Extreme Learning Machines Essentially they are a neural network where the weights connecting the inputs to the hidden nodes are assigned randomly and never updated. The weights between the hidden nodes and the outputs are learned in a single step by solving a linear equation (matrix inverse).

When it comes to Global Optimisation tasks (i.e. attempting to find a global minimum of an objective function) you might wanna take a look at:

1. Pattern Search (also known as direct search, derivative-free search, or black-box search), which uses a pattern (set of vectors $${\{v_i\}}$$) to determine the points to search at next iteration.
2. Genetic Algorithm that uses the concept of mutation, crossover and selection to define the population of points to be evaluated at next iteration of the optimisation.
3. Particle Swarm Optimisation that defines a set of particles that "walk" through the space searching for the minimum.
4. Surrogate Optimisation that uses a surrogate model to approximate the objective function. This method can be used when the objective function is expensive to evaluate.
5. Multi-objective Optimisation (also known as Pareto optimisation) which can be used for the problem that cannot be expressed in a form that has a single objective function (but rather a vector of objectives).
6. Simulated Annealing, which uses the concept of annealing (or temperature) to trade-off exploration and exploitation.
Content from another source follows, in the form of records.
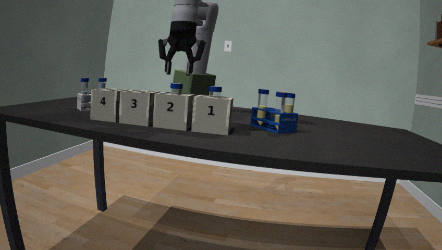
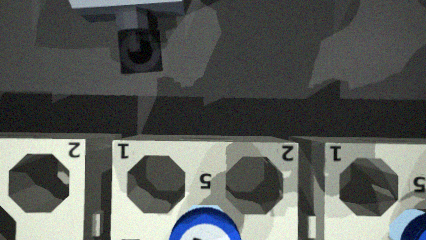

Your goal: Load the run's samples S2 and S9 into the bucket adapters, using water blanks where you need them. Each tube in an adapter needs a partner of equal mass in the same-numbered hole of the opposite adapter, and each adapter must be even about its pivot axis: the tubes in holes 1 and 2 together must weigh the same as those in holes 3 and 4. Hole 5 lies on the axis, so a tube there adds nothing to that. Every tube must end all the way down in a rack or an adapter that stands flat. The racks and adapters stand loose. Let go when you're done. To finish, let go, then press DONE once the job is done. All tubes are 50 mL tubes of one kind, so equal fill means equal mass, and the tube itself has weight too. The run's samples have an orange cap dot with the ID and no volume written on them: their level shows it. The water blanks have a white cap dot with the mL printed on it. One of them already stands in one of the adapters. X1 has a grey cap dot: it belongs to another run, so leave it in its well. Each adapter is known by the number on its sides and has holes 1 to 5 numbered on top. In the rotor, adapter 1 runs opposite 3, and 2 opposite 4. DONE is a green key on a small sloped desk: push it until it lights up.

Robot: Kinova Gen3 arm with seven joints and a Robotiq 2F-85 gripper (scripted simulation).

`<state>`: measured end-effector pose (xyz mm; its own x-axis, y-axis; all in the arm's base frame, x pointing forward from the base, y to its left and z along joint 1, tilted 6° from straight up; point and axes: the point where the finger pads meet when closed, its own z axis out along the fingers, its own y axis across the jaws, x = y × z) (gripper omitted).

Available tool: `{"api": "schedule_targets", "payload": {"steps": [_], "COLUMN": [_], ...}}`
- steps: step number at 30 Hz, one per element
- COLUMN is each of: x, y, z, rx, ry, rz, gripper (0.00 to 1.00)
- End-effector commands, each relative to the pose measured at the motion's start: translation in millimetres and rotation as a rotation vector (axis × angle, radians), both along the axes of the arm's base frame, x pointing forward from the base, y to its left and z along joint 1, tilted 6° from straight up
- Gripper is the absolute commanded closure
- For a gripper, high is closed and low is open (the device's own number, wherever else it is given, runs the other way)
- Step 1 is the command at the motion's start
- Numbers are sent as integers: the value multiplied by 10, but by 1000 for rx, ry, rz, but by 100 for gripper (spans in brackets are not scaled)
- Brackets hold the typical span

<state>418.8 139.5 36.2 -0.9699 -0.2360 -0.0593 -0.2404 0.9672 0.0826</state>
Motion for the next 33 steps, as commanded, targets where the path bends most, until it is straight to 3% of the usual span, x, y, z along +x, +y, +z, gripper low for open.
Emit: {"api": "schedule_targets", "payload": {"steps": [1,33], "x": [31,14], "y": [-8,-41], "z": [82,455], "rx": [3,4], "ry": [-7,-7], "rz": [-2,-2], "gripper": [38,38]}}
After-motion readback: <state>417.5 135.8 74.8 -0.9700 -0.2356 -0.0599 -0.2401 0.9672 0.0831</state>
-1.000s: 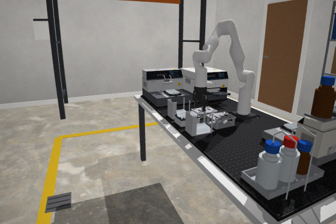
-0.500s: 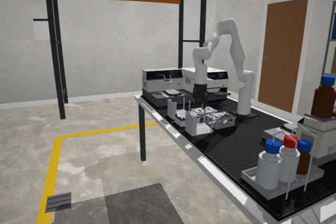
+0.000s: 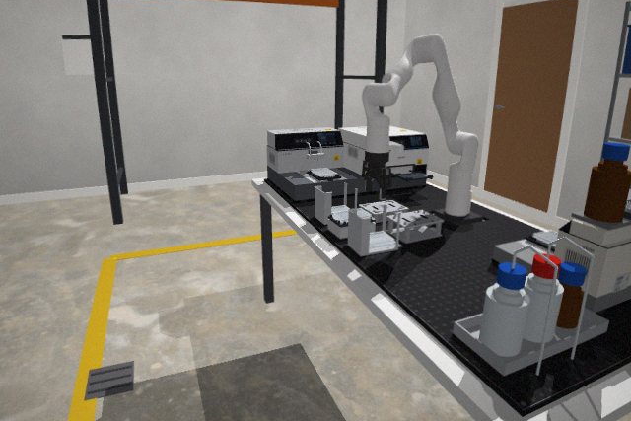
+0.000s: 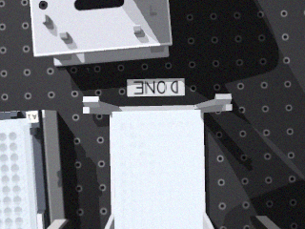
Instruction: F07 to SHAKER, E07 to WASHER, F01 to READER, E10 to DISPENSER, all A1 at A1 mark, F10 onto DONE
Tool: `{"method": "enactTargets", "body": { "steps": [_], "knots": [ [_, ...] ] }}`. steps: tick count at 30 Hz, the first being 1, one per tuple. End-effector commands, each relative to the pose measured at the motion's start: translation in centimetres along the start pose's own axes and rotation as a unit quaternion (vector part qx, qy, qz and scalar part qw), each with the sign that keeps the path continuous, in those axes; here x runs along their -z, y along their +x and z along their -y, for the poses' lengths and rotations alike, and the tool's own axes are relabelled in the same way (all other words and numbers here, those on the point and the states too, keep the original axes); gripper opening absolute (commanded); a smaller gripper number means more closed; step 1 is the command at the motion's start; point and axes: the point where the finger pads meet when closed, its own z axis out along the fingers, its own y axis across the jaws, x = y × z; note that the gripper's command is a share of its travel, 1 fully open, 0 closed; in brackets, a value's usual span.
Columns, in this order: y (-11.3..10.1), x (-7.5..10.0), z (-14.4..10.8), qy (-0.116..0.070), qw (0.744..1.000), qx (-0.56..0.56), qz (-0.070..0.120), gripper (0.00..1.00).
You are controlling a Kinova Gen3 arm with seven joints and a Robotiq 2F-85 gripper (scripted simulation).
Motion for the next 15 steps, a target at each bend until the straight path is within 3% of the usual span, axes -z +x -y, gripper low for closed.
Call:
{"method": "enactTargets", "body": {
  "steps": [1,15],
  "knots": [
    [0.0,0.6,0.0,0.000,1.000,0.000,0.001,1.00],
    [0.0,2.2,0.0,0.000,1.000,0.000,0.001,1.00]
  ]
}}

It proposes new points for evaluation at each iteration, but as the number of iteration increases, the "temperature" drops and the algorithm becomes less and less likely to explore the space thus "converging" towards its current best candidate.

As mentioned above, Simulated Annealing, Particle Swarm Optimisation and Genetic Algorithms are good global optimisation algorithms that navigate well through huge search spaces and unlike Gradient Descent do not need any information about the gradient and could be successfully used with black-box objective functions and problems that require running simulations.